Ik zeur niet gauw, dat wordt doorgaans vòòr mij gedaan, want nu mei bijna om is maakt elk de rekening op. Het lijkt alsof men nu pas z'n oordeel durft te vellen over iets in-slechts dat ons onomkeerbaar gaat verlaten. 'De ergste mei ooit mee gemaakt'. Hoe ouder de spreker hoe blijder de boodschap klinkt. Daar heb ik 16 (min twee Keith) dagen in gestaan. Het was niet alleen dat alles vochtig werd en er een onbestemd luchtje in de auto kwam te hangen, het zijn de directe manifestaties, zoals er even uit moeten om te plassen, en dan halfdoorweekt weer binnen komen, of iets uit de dakkoffer willen halen, wat vergelijkbaar is met er een afwasteiltje in leeggooien. Of, erger nog, wachten met plassen tot het even droog is en dan alsnog...
Maar wat zeur ik, ieder die wel es op Vlieland gekampeerd heeft, weet wat ik bedoel en dan minus 'De Bolder', het dorp èn Paal Acht.
De schoonheid van sommige dingen ligt vooral in hun tegendeel. Ik zat er echt een beetje doorheen op het laatst in Fanore. Zo zeer, dat ik me zorgen ging maken over de winter en over als de auto het niet meer zou doen en hoe het dan verder met mij moest. Kortom, het soort zorgen die je hebt als je 's nachts niet kunt slapen, maar er ook niks aan doen kan, totdat je opstaat, de goeie ringsleutel uit je gereedschapstas zoekt, de moer aandraait en het dak niet meer lekt.
Jammer genoeg werkt het niet altijd zo simpel, maar hier kom je toch een heel eind mee.
Ik kwam dus maandagavond weer terug in Dingle en mijn e-mail opgepikt bij John. Zoals gebruikelijk weer een verrukkellijk woordensteekspelletje met hem over een inkleur prentje van zijn zoontje, die hij gebruikt als screensaver. Hij werkte vroeger bij kampeer- en logeercentrum 'The Ballintaggert' en deed mij altijd uitgeleide met de woorden: 'Just to make sure you're gone'. Zijn vrouw, Lisa, werkt in de 'Green Lane Gallery'. Ik geef toe, in Groningen ken ik meer mensen, maar hier kom ik ze vaker tegen.

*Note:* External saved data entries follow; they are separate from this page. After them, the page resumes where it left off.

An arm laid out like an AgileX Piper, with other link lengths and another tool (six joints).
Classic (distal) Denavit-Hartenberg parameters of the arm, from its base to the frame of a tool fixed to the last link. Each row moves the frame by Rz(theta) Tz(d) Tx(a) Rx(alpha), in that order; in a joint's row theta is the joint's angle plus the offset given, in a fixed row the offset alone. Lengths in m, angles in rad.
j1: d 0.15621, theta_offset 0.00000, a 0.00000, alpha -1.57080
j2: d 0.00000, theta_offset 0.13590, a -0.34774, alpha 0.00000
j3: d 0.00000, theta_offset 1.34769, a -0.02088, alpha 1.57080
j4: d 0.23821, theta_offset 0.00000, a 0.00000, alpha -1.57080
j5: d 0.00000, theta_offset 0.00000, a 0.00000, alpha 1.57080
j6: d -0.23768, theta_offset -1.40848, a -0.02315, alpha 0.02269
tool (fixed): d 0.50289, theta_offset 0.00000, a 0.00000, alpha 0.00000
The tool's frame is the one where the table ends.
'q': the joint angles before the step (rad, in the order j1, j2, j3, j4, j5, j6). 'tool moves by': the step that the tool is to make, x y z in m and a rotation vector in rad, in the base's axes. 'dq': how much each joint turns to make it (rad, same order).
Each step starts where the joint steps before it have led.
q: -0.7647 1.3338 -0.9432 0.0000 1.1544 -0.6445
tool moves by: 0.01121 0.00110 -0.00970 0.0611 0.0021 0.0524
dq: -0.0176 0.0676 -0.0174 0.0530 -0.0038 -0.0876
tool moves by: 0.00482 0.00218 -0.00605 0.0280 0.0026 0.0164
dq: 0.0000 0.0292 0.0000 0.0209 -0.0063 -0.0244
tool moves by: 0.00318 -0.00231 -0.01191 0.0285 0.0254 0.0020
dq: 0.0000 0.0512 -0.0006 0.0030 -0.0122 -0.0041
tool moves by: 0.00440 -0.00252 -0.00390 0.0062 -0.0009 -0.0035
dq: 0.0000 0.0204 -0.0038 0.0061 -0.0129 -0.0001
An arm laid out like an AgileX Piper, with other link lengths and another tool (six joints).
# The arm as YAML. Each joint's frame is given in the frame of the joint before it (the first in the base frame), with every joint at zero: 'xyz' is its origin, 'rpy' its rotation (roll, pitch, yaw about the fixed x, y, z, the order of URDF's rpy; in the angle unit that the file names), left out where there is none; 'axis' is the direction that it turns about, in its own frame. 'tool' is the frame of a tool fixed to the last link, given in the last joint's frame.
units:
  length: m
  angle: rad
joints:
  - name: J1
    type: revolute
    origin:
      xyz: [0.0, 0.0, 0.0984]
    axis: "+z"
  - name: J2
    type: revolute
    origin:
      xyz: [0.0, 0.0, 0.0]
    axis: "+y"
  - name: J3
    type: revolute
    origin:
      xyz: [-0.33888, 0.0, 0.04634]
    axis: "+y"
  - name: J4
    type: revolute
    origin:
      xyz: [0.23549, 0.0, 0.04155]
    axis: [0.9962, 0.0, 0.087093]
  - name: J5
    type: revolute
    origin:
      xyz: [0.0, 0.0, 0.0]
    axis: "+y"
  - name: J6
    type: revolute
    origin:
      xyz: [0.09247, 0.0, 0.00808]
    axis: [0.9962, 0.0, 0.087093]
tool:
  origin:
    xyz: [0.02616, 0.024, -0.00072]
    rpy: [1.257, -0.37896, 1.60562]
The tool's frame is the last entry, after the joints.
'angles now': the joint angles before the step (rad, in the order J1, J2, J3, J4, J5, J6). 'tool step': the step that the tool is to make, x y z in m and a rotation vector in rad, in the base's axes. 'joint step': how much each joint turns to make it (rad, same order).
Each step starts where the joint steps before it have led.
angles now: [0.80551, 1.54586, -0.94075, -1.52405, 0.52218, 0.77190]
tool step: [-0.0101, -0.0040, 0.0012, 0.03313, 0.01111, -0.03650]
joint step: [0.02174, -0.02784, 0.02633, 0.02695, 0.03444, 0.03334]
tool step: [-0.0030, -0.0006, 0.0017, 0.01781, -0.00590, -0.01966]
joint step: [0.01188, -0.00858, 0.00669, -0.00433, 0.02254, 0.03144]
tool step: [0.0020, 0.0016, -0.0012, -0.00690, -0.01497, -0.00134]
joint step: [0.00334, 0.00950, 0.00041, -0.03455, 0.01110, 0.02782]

Bij Keith werd ik weer warm ontvangen en hij snapte ook wel dat ik even de auto uitwou, dus bood me aan om van zijn huis gebruik te maken als hij er niet was en ook als dat wel het geval was. Hij verzekerde me dat , als ik iets deed wat hij niet zou zien zitten, dat ie het zou zeggen. Dat is ongeveer dezelfde afspraak die ik wel met mensen gehad heb die bij mij logeerden. Dit houdt ook gebruik van douche, wasmachine, waterkoker, etc. in. En dat was het warmste welkom dat ik me kon denken na de ontberingen en toch wel teleurstellende resultaten van Fanore.
Voor de rest van de week was het een beetje op gang komen. Zo heb ik me bij een dokter gemeld, die verrassend goed op de hoogte was van de lithium problematiek. Het kostte me wel twee uur in de wachtkamer voor een gesprek van tien minuten en even prikken, maar dat heb ik gebruikt voor een halfslaapje. Dolfijnen slapen slechts met een helft van hun brein, terwijl de andere dus waakt. Dit kan je zo maar niet.
Natuurlijk had ik een hele stapel poste restante. Mikro-gidsen, een autokampioen, ontstellend veel post van de VMDB en, heel erg leuk, de beste wensen van de man achter mijn schermpje en ook Miranda, Grote Zwaai!
Inmiddels is het maandag, 3 juni geworden en heb ik een half uurtje. Aan 't einde van de middag teruggekomen van Clear Island. En ik heb mijn eerste echte grote walvis van dichtbij, ongeveer 20 meter, gezien. Eerst zijn we een paar uur op een heel hoog punt wezen kijken, maar daar hebben we niks gezien, ook de volgende dag niet. Maar zaterdagmiddag hebben we een boot gehuurd met z'n vijven, want Laura had een verkeerde kip gegeten. Kostte 25 Euro per persoon. Eerst zijn we over hoge zeëen richting de Fastnet vuurtoren gegaan. Opeens hoorde ik Graham roepen: 'Minke whale'. Deze worden ook wel dwergvinvis genoemd, omdat ze de kleinste van de familie zijn met hun toch nog 12 meter. Vanaf het allereerste begin van mijn walvistijdperk heb ik een buitengewoon sierlijke tekening van een Minke uit 'General Whale' boven mijn werkbank gehad. Zo vaak naar gekeken, laten invloeien, met mijn ogen gestreeld. Ik geef toe, ik heb alleen de rug en rugvin een paar seconden gezien en daarna nog vier keer, maar ik zag hoe de beweging doorliep naar onder de golven, mijn ogen gleden als water langs het lichaam, het gemak waarmee het door die enorme golven, door die onmetelijke oceaan gleed was adembenemend. Ik ben zelden op zee zo door elkaar geschud en dat bijna vier uur lang en toch, geen spoor van zeeziekte, niemand van ons.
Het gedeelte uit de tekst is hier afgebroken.